One of the potential drivers of this experience could be the difference in portfolio mix among the different sum insured bands. However, the pattern of worsening experience with increasing policy size is still evident when analysed further by gender and by occupation.
There are many other potential drivers behind this pattern. It could be argued that a 25% drop in income post disablement has a greater impact on the living standard of someone earning less than NZ$2000 per month than those earning more NZ$6000 per month, reflecting the diminishing value of money.
Experience by benefit period
Experience also shows significantly higher claim cost for longer benefit periods. Policyholders of longer benefit periods are more likely to claim, and once on claim, less likely to terminate (see Figure 7).
Typically, claims with long-term benefit periods receive more attention from claims managers as they could potentially become the more expensive claims. For that reason, long-term benefit period claims could arguably produce better termination rates than short benefit period claims. However, experience does not show such a pattern.
We analysed the termination experience further by duration since claim and benefit period (see Figure 8). Claims have higher termination rates nearing the end of their benefit periods, suggesting that claimants become self-motivated to return to work as insurance benefits are ending. Claims with two-year benefit periods outperform claims with five-year and to-age-65 benefit periods in the second year (H3 and H4). Similarly, claims with five-year benefit periods outperform claims with to-age-65 benefit periods in the fourth and fifth year (Y4 and Y5). These findings highlight that (dis)ability is best understood in terms of a combination of biological, psychological and social factors rather than purely in biological terms.

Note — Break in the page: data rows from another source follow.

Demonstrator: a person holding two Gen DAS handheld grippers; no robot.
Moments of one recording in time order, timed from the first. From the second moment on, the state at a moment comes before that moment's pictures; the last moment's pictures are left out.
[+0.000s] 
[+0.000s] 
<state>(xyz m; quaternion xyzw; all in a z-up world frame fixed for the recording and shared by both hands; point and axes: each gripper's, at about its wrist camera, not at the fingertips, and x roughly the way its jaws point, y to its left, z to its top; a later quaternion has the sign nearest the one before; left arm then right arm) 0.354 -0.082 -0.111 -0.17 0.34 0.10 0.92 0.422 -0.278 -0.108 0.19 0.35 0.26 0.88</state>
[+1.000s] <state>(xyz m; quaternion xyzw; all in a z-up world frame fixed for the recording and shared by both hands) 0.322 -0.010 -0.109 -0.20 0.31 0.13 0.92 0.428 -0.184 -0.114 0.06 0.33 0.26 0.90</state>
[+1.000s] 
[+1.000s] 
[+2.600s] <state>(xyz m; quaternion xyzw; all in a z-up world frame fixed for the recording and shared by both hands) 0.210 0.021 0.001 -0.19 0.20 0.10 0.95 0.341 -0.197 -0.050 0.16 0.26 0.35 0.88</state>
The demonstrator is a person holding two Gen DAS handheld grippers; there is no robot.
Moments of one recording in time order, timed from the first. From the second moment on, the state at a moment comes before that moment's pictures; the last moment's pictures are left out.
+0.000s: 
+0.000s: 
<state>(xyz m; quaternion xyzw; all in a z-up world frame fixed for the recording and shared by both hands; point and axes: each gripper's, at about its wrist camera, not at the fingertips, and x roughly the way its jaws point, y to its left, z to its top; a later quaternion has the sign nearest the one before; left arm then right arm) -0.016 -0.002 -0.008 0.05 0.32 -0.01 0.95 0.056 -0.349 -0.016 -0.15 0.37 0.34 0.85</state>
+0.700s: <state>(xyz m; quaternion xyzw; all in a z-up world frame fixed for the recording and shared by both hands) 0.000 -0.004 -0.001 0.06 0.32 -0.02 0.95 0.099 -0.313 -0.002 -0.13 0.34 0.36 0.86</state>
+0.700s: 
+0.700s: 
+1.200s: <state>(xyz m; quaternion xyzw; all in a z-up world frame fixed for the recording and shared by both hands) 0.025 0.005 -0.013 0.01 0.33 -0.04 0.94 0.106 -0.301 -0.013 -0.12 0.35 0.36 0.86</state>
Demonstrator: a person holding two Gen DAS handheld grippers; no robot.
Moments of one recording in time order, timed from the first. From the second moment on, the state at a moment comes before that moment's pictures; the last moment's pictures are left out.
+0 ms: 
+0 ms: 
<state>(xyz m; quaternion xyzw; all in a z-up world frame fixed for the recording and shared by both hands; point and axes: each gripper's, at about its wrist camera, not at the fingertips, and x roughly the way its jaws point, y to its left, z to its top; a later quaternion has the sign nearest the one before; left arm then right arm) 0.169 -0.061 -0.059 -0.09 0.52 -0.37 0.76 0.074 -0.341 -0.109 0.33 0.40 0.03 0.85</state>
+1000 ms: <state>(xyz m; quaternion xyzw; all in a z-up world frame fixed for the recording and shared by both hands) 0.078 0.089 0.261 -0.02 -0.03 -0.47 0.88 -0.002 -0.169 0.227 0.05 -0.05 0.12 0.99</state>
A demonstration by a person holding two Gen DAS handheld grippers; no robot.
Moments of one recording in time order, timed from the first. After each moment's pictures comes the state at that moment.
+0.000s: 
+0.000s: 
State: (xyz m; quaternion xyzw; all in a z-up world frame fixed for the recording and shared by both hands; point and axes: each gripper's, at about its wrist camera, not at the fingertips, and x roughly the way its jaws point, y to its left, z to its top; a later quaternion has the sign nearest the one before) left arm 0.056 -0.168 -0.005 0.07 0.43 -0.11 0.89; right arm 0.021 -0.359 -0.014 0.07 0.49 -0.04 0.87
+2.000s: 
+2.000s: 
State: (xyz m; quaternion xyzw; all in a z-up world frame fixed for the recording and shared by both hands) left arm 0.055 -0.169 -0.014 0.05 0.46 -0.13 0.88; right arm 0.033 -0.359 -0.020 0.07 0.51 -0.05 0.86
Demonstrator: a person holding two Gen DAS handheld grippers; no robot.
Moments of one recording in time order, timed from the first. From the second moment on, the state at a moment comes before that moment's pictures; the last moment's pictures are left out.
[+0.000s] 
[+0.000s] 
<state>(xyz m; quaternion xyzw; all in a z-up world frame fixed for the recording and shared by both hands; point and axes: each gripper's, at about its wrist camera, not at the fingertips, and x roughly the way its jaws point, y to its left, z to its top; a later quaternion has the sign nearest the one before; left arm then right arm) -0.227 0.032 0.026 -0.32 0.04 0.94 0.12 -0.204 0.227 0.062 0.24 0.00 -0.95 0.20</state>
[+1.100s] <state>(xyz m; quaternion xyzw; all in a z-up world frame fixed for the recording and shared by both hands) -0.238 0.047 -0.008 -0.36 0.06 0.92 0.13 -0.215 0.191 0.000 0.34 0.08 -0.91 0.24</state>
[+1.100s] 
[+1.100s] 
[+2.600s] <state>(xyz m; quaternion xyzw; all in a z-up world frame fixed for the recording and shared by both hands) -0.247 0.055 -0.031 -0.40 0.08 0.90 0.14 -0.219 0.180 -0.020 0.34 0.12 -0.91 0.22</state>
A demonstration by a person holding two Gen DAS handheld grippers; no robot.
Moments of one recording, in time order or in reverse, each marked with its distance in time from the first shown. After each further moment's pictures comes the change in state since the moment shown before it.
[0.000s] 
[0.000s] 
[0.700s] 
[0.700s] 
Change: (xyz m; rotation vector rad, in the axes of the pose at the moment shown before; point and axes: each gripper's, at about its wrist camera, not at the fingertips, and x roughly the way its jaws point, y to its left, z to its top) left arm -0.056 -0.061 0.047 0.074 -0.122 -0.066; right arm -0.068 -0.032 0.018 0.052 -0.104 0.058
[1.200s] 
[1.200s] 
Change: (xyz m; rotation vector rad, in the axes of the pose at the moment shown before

Better insurance product design is paramount in managing the difference in experience between benefit periods and responding to the changing landscape of the New Zealand DI market. Some effective changes include the following:
- Objective and clear definitions to improve claims assessors’ capability to interpret and apply policy definitions
- Mandatory compliance with the treatment and rehabilitation program from the insurer
- Ability to offset deemed income for those able to return to work on a partial basis but choose not to do so
An industry study on disability income provides valuable insights to all concerned. This is especially true where no individual company has significant experience on its own, such as termination rates for long duration claims.
Gen Re provides detailed feedback to participating companies, providing valuable insights into the evolving experience in New Zealand and thus helping the industry to better manage this risk. This survey not only helps to price the product more accurately going forward but also to channel claims management resources where it is needed most.